Han Seong Woo, Jewell San, Thomas-Tikhonenko Andrei, Barash Yoseph
Department of Computer and Information Sciences, School of Engineering, University of Pennsylvania.
Department of Genetics, Perelman School of Medicine, University of Pennsylvania.
bioRxiv. 2023 Nov 21:2023.11.21.568046. doi: 10.1101/2023.11.21.568046.
Mapping transcriptomic variations using either short or long reads RNA sequencing is a staple of genomic research. Long reads are able to capture entire isoforms and overcome repetitive regions, while short reads still provides improved coverage and error rates. Yet how to quantitatively compare the technologies, can we combine those, and what may be the benefit of such a combined view remain open questions.
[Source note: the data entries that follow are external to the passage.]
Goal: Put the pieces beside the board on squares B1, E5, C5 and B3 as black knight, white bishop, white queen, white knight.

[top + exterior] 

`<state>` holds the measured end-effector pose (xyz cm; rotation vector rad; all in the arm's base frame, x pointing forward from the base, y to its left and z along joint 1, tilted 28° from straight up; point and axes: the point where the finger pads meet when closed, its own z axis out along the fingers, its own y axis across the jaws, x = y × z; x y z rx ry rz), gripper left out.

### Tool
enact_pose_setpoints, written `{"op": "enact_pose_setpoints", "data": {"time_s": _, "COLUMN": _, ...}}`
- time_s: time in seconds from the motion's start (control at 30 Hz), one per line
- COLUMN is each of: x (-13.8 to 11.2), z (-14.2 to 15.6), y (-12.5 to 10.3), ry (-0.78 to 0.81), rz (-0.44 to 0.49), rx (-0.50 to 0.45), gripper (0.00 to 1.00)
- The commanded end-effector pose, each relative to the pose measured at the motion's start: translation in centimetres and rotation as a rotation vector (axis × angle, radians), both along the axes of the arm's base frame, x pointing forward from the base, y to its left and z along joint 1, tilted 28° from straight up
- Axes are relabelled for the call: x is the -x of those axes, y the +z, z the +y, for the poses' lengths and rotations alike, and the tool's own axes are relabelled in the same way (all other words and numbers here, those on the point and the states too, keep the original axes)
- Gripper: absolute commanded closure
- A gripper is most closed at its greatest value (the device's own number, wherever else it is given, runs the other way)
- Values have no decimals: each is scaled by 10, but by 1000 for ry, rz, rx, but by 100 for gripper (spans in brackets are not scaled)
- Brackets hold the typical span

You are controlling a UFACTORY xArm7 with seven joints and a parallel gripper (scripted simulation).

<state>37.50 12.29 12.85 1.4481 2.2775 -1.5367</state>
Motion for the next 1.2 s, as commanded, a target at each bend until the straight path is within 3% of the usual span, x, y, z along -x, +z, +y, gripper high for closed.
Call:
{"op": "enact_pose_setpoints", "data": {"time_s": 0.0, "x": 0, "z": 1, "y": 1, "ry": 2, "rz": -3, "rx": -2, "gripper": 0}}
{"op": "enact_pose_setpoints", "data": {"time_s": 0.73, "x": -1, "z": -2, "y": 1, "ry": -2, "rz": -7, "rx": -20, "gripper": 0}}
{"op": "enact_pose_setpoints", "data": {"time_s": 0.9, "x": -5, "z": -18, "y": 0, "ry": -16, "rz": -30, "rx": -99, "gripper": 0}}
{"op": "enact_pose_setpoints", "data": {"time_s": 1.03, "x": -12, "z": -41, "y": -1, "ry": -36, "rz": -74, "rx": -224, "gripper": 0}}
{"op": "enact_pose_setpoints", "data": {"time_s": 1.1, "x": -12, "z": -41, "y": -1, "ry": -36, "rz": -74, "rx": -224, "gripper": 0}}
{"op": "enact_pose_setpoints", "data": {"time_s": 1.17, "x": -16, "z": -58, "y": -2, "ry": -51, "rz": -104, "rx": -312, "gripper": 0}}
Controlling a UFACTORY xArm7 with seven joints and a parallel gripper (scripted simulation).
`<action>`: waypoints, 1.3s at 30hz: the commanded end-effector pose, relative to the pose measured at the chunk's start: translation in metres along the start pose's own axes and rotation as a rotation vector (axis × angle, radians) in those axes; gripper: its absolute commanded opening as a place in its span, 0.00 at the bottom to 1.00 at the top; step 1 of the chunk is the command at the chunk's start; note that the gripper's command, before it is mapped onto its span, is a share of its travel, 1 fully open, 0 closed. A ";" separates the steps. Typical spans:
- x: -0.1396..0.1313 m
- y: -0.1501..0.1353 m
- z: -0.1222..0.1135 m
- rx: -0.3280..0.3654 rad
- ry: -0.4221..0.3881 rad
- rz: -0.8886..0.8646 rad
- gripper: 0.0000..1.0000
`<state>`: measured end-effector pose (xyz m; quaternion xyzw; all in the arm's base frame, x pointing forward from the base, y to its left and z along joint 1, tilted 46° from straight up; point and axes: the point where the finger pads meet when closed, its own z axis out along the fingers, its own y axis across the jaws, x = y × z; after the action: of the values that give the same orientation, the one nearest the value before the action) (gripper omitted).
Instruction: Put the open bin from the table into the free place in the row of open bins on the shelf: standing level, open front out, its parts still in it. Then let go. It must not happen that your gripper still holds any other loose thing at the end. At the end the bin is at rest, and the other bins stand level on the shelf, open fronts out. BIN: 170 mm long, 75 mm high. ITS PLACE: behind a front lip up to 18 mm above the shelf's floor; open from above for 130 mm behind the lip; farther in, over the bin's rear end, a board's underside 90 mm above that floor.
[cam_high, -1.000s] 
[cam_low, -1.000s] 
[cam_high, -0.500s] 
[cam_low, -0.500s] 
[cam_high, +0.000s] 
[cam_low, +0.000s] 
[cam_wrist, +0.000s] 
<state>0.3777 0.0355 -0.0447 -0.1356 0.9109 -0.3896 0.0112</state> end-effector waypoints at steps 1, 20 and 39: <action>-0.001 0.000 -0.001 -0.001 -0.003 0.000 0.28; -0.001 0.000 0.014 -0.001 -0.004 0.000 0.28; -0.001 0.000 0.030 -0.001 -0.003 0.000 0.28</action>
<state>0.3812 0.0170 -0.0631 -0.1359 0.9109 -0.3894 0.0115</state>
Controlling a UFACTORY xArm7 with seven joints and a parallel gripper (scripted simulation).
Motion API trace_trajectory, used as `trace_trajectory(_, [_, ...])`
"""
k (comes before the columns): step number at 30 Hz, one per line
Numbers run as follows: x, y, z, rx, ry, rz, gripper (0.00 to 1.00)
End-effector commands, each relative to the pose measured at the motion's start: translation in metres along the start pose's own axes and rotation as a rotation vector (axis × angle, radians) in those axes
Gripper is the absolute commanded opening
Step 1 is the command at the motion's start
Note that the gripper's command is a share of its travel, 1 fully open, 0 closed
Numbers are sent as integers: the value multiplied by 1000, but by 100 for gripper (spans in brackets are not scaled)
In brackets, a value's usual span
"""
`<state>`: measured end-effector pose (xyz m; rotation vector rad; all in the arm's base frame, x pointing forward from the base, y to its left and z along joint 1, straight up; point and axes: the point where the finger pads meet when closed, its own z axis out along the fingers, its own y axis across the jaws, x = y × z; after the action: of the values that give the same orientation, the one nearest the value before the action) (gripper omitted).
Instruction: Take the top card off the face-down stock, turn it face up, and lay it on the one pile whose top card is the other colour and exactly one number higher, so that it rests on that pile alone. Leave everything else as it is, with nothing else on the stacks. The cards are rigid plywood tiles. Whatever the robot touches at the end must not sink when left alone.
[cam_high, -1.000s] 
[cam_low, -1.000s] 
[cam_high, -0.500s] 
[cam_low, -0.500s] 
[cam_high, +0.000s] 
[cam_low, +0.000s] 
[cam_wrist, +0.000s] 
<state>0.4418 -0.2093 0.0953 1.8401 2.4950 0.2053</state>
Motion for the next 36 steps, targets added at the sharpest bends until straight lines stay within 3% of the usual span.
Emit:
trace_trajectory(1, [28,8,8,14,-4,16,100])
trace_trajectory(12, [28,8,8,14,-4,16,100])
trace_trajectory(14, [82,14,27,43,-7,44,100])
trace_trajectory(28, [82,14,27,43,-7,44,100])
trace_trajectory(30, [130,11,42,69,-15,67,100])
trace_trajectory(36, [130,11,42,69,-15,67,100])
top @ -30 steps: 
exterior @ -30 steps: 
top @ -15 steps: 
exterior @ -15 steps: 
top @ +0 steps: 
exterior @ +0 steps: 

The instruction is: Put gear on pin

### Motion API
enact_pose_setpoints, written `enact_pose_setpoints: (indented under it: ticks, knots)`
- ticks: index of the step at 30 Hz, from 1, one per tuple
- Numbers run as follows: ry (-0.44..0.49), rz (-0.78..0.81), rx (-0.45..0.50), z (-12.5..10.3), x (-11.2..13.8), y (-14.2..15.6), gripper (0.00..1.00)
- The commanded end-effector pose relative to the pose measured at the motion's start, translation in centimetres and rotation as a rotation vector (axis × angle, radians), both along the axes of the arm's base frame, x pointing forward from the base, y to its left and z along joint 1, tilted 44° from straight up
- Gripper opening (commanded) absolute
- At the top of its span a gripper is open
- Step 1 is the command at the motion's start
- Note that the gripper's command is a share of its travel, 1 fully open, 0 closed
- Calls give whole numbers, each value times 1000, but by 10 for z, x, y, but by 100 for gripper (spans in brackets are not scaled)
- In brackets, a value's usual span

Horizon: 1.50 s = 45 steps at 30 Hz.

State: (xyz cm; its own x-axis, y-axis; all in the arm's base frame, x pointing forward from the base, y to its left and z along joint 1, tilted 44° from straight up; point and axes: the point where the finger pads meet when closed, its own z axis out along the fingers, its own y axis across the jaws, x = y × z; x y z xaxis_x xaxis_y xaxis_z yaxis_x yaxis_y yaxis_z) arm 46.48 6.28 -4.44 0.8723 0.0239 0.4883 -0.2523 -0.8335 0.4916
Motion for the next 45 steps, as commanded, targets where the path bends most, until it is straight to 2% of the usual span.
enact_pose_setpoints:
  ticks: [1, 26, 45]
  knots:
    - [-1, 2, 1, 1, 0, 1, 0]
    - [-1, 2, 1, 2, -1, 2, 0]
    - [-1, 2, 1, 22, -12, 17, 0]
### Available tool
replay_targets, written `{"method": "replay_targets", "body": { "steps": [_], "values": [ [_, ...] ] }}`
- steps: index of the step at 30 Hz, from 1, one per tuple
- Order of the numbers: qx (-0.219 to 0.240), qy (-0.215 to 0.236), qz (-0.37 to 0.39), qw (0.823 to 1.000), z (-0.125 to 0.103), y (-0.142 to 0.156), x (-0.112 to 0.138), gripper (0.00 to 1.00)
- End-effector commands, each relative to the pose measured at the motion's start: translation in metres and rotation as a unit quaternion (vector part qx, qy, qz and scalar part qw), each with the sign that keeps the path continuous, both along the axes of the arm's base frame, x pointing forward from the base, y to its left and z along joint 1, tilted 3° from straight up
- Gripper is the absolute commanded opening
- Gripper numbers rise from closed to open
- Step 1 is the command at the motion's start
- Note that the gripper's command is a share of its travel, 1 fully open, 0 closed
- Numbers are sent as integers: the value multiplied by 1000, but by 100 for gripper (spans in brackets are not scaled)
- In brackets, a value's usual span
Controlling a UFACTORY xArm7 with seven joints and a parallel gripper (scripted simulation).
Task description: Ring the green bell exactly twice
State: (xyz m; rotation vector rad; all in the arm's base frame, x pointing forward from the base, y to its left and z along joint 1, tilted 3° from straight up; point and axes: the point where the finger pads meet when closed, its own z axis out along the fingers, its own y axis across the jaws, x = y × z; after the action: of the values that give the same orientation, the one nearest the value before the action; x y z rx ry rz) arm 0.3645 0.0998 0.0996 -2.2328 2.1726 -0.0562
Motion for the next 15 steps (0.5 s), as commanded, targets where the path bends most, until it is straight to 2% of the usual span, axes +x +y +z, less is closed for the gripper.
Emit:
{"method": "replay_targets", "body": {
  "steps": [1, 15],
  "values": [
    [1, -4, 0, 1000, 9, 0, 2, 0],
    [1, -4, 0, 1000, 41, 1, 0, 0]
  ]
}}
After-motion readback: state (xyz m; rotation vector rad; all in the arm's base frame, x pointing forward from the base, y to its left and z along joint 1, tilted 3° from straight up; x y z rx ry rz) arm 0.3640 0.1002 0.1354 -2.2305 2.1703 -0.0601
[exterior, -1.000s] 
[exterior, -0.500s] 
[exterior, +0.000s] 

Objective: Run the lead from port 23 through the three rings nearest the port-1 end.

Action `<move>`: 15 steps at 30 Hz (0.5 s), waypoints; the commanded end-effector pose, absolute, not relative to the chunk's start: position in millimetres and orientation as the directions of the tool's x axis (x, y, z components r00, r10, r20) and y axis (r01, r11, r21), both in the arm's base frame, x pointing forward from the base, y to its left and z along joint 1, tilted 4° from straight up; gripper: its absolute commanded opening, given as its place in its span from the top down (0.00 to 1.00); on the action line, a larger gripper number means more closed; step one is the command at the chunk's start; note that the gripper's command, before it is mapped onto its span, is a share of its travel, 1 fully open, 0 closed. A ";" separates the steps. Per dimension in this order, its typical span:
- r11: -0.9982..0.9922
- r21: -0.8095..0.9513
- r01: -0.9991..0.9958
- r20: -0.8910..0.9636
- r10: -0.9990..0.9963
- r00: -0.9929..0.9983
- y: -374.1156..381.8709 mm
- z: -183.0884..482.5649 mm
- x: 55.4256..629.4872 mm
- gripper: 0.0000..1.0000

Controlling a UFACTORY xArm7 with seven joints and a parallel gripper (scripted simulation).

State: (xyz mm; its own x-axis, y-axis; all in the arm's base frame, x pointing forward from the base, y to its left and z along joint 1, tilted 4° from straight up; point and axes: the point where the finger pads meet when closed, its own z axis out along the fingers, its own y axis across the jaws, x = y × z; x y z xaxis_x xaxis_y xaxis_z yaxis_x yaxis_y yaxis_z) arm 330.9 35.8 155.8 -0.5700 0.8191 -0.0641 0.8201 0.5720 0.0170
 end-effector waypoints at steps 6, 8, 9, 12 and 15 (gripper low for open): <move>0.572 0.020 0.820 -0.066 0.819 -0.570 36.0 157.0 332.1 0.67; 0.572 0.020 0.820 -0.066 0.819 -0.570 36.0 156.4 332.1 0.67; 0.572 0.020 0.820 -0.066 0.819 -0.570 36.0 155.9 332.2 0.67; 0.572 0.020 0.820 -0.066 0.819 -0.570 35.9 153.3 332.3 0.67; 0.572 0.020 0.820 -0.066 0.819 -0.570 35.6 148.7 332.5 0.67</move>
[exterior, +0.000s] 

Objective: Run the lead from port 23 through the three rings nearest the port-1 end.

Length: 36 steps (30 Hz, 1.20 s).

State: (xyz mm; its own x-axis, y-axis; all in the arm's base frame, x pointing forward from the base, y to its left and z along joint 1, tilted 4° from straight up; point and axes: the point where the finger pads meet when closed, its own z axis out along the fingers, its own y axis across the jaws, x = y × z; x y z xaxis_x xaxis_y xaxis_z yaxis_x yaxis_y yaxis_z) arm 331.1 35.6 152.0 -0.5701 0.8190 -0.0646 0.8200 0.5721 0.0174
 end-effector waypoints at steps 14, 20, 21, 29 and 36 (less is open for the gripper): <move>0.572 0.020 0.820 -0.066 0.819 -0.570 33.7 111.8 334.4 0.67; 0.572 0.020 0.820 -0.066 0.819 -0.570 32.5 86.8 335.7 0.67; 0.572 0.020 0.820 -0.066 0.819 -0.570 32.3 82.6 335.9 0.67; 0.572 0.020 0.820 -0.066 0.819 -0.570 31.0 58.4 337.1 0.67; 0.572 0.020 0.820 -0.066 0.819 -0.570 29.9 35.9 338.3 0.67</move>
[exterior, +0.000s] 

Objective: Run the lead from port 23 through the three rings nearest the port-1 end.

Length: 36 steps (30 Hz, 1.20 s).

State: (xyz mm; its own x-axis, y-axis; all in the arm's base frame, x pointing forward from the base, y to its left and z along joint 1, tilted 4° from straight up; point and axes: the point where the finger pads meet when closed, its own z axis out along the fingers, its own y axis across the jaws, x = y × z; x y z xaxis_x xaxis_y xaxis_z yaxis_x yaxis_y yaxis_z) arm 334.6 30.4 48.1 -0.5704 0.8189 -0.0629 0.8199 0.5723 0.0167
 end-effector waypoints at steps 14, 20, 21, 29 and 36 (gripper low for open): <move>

We tackle these questions by first creating a pipeline to assess matched long and short reads data using a variety of transcriptome statistics. We find that across datasets, algorithms and technologies, matched short reads data detects roughly 50% more splice junctions, with 10-30% of the splice junctions included at 20% or more are missed by long reads. In contrast, long reads detect many more intron retention events, pointing to the benefit of combining the technologies. We introduce MAJIQ-L, an extension of the MAJIQ software to enable a unified view of transcriptome variations from both technologies and demonstrate its benefits. Our software can be used to assess any future long reads technology or algorithm, and combine it with short reads data for improved transcriptome analysis.
使用短读长或长读长RNA测序来绘制转录组变异图谱是基因组研究的一项主要内容。长读长能够捕获完整的异构体并克服重复区域,而短读长仍能提供更高的覆盖率和更低的错误率。然而,如何定量比较这些技术、能否将它们结合起来以及这种综合观点可能带来什么好处,仍然是悬而未决的问题。我们通过首先创建一个管道来解决这些问题,该管道使用各种转录组统计数据来评估匹配的长读长和短读长数据。我们发现,在不同的数据集、算法和技术中,匹配的短读长数据检测到的剪接位点大约多50%,长读长会遗漏20%或更多的剪接位点中的10 - 30%。相比之下,长读长检测到更多的内含子保留事件,这表明结合这些技术是有好处的。我们引入了MAJIQ-L,它是MAJIQ软件的扩展,能够对来自这两种技术的转录组变异进行统一查看,并展示了其优势。我们的软件可用于评估任何未来的长读长技术或算法,并将其与短读长数据结合起来以改进转录组分析。